El pintor donostiarra Juan Luis Goenaga ha fallecido este martes a los 74 años en Madrid, según el dirigente popular y suegro del artista, Borja Sémper.
Fue, dice Sémper en un mensaje que ha colgado en su cuenta de X, «un hombre honesto y libre, como solo saben serlo los artistas de verdad». «Se nos va una parte del corazón, nos queda su obra, su inmenso recuerdo y su ejemplo humanista. Goian bego (descanse en paz)», añade.
La familia aún no ha tomado una decisión sobre su funeral, aunque probablemente organice algún acto a finales de mes en San Sebastián.
El artista, nacido en enero de 1950 y padre de la actriz Bárbara Goenaga, fue uno de los máximos exponentes del expresionismo vasco, un creador autodidacta que comenzó su carrera artística a finales de los años 60 y que alimentó su arte de la naturaleza de la que ha estado rodeado durante casi toda su vida en su caserío de Alkiza, un pequeño pueblo del interior de Gipuzkoa.
En los últimos años participó en varias exposiciones en su ciudad natal, entre ellas la que le dedicó la Sala Kubo en 2020, con la que este espacio situado en el edificio Kursaal retomó su actividad tras el cierre obligado por la pandemia de la covid y saldó «una deuda» con el artista.
Era un hombre tímido, de pocas palabras, que prefería expresarse a través de su obra. Estudió grabado en Barcelona y se acercó a la escultura en París, hasta que eligió Alkiza como residencia y comenzó su profunda comunión con la tierra y las raíces.
Pero no solo convivió con las gamas de su paisaje vital, también lo hizo con los colores vivos, de la misma manera que lo hizo con la figuración y la abstracción. Con la fotografía, desarrolló un extenso trabajo a partir de 1970 que poco a poco fue abandonando por la pintura.
La trayectoria creativa de Juan Luis Goenaga había quedado recogida en diferentes catálogos, pero hasta finales de 2018 no vio la luz una monografía sobre su obra, sobre el trabajo realizado desde 1968, de la que se encargó el historiador del arte Mikel Lertxundi Galiana.
En ese amplio volumen quedaron reflejados de los comienzos con sus series apegadas a la tierra, a la orografía y el clima vascos.
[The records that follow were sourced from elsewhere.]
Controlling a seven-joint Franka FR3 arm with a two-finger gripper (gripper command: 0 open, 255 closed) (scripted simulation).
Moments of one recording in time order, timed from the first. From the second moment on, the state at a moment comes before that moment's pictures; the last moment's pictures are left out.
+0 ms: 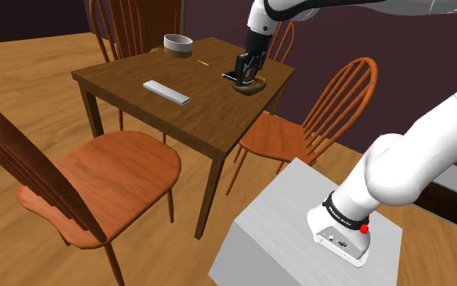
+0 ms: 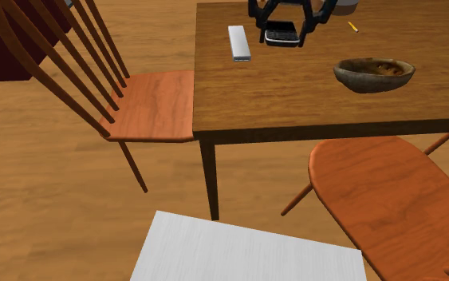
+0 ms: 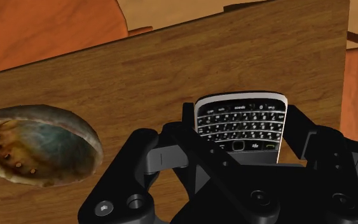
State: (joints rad) arm 0.10 -0.18 -0.08 -2.10 0.00 1.92 0.02
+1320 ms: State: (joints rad) arm -0.13 0.24 -0.30 -1.57 0.09 1.80 -0.44
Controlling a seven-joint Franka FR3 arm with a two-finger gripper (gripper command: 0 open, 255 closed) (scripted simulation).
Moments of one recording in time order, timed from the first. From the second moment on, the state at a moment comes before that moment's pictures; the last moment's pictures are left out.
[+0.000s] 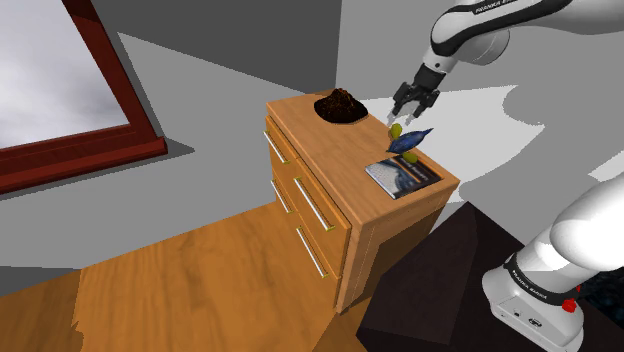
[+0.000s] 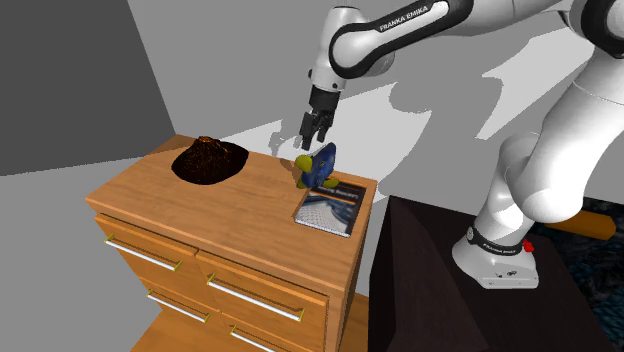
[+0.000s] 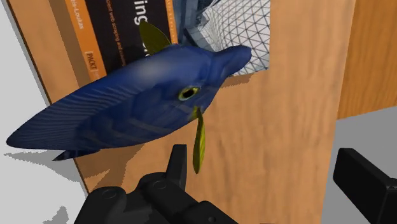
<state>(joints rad) -0.12 -0.15 -0.15 -2.25 0.29 2.20 -0.10</state>
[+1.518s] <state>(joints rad) -0.13 0.05 -0.18 -2.21 0.44 2.36 -0.18</state>
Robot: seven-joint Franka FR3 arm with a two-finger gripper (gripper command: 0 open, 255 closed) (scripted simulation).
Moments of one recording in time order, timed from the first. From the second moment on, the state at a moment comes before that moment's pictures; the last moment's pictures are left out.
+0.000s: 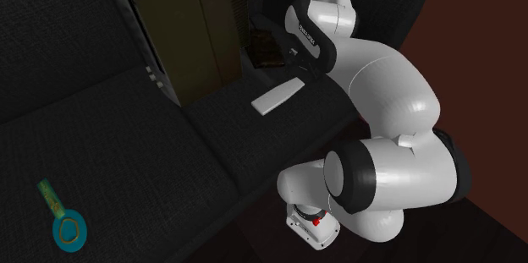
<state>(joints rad) -0.45 -0.60 -0.20 -2.33 0.07 1.68 0.59</state>
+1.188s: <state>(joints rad) -0.44 -0.60 -0.19 -2.27 0.07 1.63 0.59</state>
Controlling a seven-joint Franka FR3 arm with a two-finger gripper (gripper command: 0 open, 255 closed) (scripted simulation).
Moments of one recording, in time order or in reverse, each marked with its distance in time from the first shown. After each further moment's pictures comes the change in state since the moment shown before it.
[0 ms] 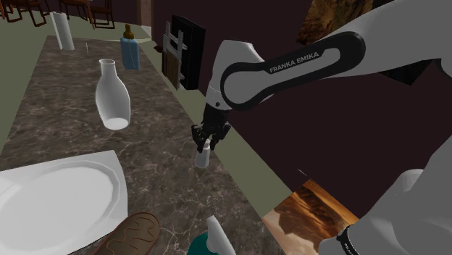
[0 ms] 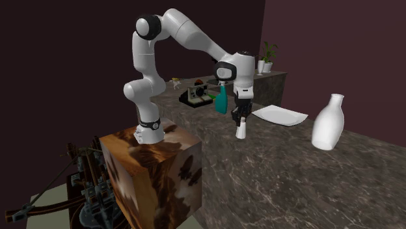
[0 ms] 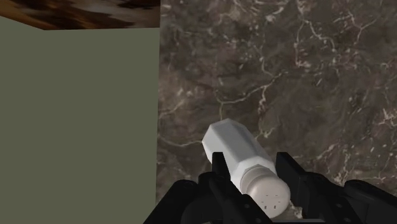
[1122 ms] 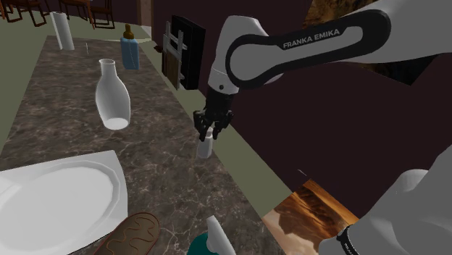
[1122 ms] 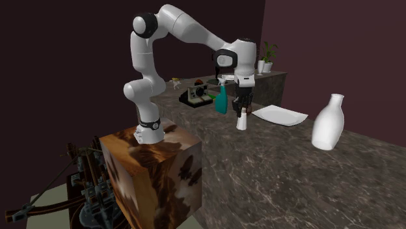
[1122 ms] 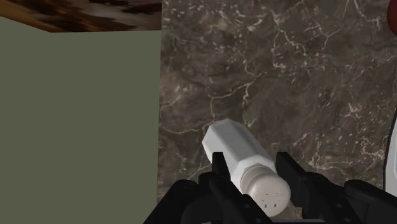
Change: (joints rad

Ese libro permite seguir su trabajo posterior, las series en las que se sumergió de lleno en el mundo pop y urbano a finales de los 70 y primeros 80, y también las de su universo interior, y sus pinturas vinculadas al caserío y a la arqueología.
No podía ser de otra forma al analizar la carrera de un artista para el que la pintura fue «sagrada». «Desde la cueva de Ekain (gruta guipuzcoana que conserva unas excepcionales pintura rupestres) a El Greco. Es lo mismo», dijo el creador vasco en una de sus escasas intervenciones ante la prensa.